Invited Talks
At ICAPS'2014, there will be three invited talks by the following leading researchers and practitioners of planning and scheduling technology:
- Malik Ghallab, Directeur de recherche at LAAS-CNRS, France.
- Michael Littman, Professor of Computer Science, Brown University, USA.
- Peter Wurman, Chief Technology Officer, Kiva Systems, USA.
Malik Ghallab
Coupling Problems in Planning & Acting
Thursday, June 26, 2014
Abstract: The conjunction of Planning & Acting has been around as a research issue since the early beginning of AI. Despite tremendous progress in each of the two subfields separately, the coupling problems in Planning & Acting remains open and unyielding to a firm grasp.
Can we do planning without acting? In cases where we cannot, when do we have coupling problems relevant to AI? What are these problems in -
- the representation, modeling, observing and tracking of the world?
- the types of models and organizations of actions?
- the deliberation functions needed and possible techniques for addressing them?
[1] M. Ghallab, D. Nau, and P. Traverso, “The actorʼs view of automated planning and acting: A position paper,” Artificial Intelligence, vol. 208, pp. 1–17, Mar. 2014.
[2] F. Ingrand and M. Ghallab, “Deliberation for Autonomous Robots: A Survey,” LAAS-CNRS report, May 2014.

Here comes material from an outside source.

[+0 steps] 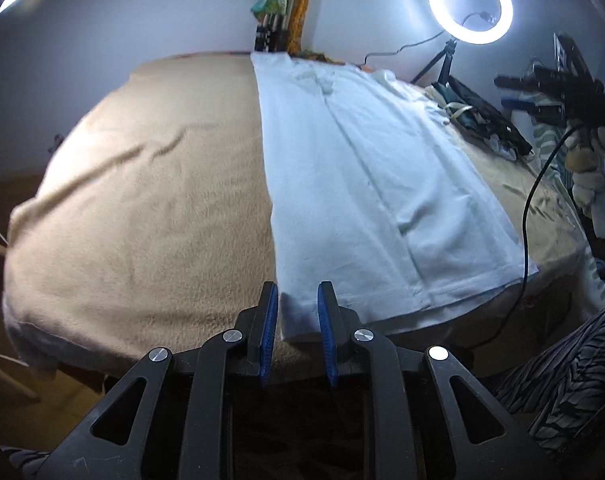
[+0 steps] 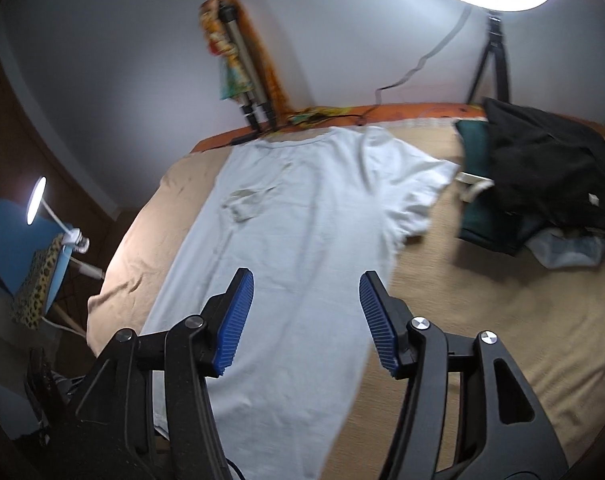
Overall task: Fold small clothes
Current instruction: 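Open both tools and move them to the shirt's other side edge, then grasp the other side edge near the sleeve with both tools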
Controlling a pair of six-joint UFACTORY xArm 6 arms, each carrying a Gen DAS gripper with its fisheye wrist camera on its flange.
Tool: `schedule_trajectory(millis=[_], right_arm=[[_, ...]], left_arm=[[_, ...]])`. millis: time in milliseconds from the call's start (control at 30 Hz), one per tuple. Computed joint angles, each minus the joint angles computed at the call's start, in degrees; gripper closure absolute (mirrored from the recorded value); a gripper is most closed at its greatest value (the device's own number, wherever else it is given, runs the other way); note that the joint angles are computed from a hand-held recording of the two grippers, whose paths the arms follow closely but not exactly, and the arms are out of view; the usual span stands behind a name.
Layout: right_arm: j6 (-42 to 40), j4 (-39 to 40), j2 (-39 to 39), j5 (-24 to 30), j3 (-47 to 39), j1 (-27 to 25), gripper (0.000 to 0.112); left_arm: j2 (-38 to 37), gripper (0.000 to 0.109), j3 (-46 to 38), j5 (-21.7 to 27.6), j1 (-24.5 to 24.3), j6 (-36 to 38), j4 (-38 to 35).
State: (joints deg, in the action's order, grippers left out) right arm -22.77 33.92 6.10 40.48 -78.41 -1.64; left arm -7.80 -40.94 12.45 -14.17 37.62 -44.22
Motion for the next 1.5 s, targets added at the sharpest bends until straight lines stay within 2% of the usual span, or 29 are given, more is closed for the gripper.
schedule_trajectory(millis=[67, 133, 233, 433, 567, 667, 700, 733, 767, 900, 967, 1000, 1067, 1133, 1200, 1333, 1433, 1500], right_arm=[[-0.75, 1.28, -0.28, -0.27, 0.87, -2.48, 0.054], [-2.18, 2.68, -0.33, -0.24, 1.45, -4.8, 0.054], [-4.08, 5.88, 1.09, 0.88, 0.54, -7.58, 0.054], [-7.02, 10.18, 4.07, 3.47, -1.96, -12.13, 0.054], [-7.6, 9.85, 6.54, 4.98, -4.65, -13.99, 0.054], [-7.71, 10.05, 9.1, 6.43, -7.45, -14.41, 0.054], [-7.79, 10.17, 9.98, 6.87, -8.34, -14.38, 0.054], [-7.82, 10.29, 11.08, 7.44, -9.46, -14.28, 0.054], [-7.72, 10.31, 12.17, 7.81, -10.55, -14.07, 0.054], [-6.42, 10.47, 17.38, 9.67, -15.87, -12.85, 0.054], [-5.32, 10.29, 20.19, 10.76, -18.87, -12.12, 0.054], [-4.7, 10.05, 21.49, 11.21, -20.33, -11.68, 0.054], [-3.21, 9.03, 24.5, 11.88, -23.89, -10.73, 0.054], [-1.07, 7.75, 27.58, 12.65, -27.63, -9.89, 0.054], [1.89, 5.85, 30.6, 13.14, -31.32, -9.08, 0.054], [8.4, 0.47, 35.55, 13.41, -37.19, -7.72, 0.054], [10.97, -0.71, 37.74, 12.27, -39.18, -6.93, 0.055], [11.38, -0.76, 38.89, 12.13, -40.79, -6.45, 0.065]], left_arm=[[-1.27, 0.09, 0.47, -2.86, -2.24, 1.25, -1.25], [-1.02, 0.09, -1.02, -3.6, -4.7, 4.6, -4.84], [0.94, 0.09, -4.66, -2.74, -9.19, 10.57, -10.97], [6.22, 0.09, -10.57, 1.03, -15.68, 14.45, -13.85], [9.05, 0.09, -13.33, 3.38, -19.44, 14.83, -12.86], [10.38, 0.09, -14.4, 5.71, -21.13, 12.25, -8.6], [10.73, 0.079, -14.5, 5.92, -21.48, 10.83, -6.63], [11.22, 0.061, -14.69, 5.89, -21.76, 9.1, -4.59], [11.7, 0.055, -14.78, 5.5, -21.97, 7.87, -3.19], [13.95, 0.054, -15.9, 5.0, -22.07, 2.49, 2.61], [14.21, 0.055, -15.75, 3.87, -22.18, 3.52, 2.02], [14.25, 0.055, -15.75, 3.66, -22.17, 3.97, 1.79], [14.76, 0.069, -16.07, 2.67, -22.63, 4.38, 1.59], [15.22, 0.104, -17.13, 4.35, -21.99, 6.55, -1.43], [15.08, 0.105, -18.16, 7.37, -20.55, 8.44, -6.38], [12.76, 0.105, -17.9, 9.85, -19.01, 12.5, -15.04], [11.65, 0.105, -18.22, 11.82, -18.26, 14.56, -20.26], [11.06, 0.105, -18.11, 12.65, -18.08, 15.47, -21.95]])
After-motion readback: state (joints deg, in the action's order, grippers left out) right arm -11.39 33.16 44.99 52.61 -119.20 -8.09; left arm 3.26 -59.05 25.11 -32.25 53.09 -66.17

Bio: Malik Ghallab is a senior research scientist at LAAS-CNRS, University of Toulouse. His research activity is mainly focused on planning, acting and learning in robotics and AI. He contributed to topics such as object recognition and pattern matching, scene interpretation, heuristics search, unification algorithms, knowledge compiling, temporal reasoning, planning, monitoring, and learning of robots skills and models of behaviors.
NOTE: This invited talk by Malik Ghallab is sponsored by ECCAI.
Michael Littman
Planning In The Context Of Model-based Reinforcement Learning
Wednesday, June 25, 2014
Abstract: Reinforcement learning (RL) is the problem of deriving goal-directed behavior from interaction with an environment. Model-based approaches to RL separate the task into two pieces---use ideas from machine learning to infer the dynamics of the environment in the form of a transition model, then use ideas from automated planning to decide what to do in this model. While, in principle, generic learning and planning approaches can be brought to bear, both subproblems are impacted by the fact that they are being applied in tandem. I will describe how my group has modified learning and planning approaches to work together in model-based RL with a focus on planning techniques that we have found particularly well suited in this setting.
Bio: Michael L. Littman's research in machine learning examines algorithms for decision making under uncertainty. He has earned multiple awards for teaching and his research has been recognized with three best-paper awards on the topics of meta-learning for computer crossword solving, complexity analysis of planning under uncertainty, and algorithms for efficient reinforcement learning. Littman has served on the editorial boards for the Journal of Machine Learning Research and the Journal of Artificial Intelligence Research. He was general chair of International Conference on Machine Learning 2013 and program chair of the Association for the Advancement of Artificial Intelligence Conference 2013.
Peter Wurman
How to Coordinate a Thousand Robots
Tuesday, June 24, 2014
Abstract: Kiva Systems, an Amazon subsidiary, fills warehouses with thousands of robots to move inventory shelves to human pickers. The Kiva solution eliminates walking by the operators, making them 2-4x more efficient. Planning and scheduling are at the heart of Kiva's software architecture. I will discuss some of the specific scheduling challenges inherent in such a massively parallel coordinated robotic system, including path planning, job planning, delivery scheduling, and load balancing.
Bio: Pete Wurman is CTO of Kiva Systems, the Boston-based company that pioneered the use of mobile robotics in warehouses and distribution facilities. Pete joined Kiva in 2004 as a technical co-founder with Raff D’Andrea to help founder Mick Mountz bring his vision to life. In May of 2012, Kiva was acquired by Amazon.com. Prior to joining Kiva, Pete was an Associate Professor of Computer Science at North Carolina State University in Raleigh, NC. Pete’s teaching focus was e-commerce systems, and his research focused on electronic auctions (especially combinatorial auctions), multi-agent systems, and resource allocation. Pete earned his Ph.D. in Computer Science from the University of Michigan in 1999, and his B.S. in Mechanical Engineering from M.I.T. in 1987.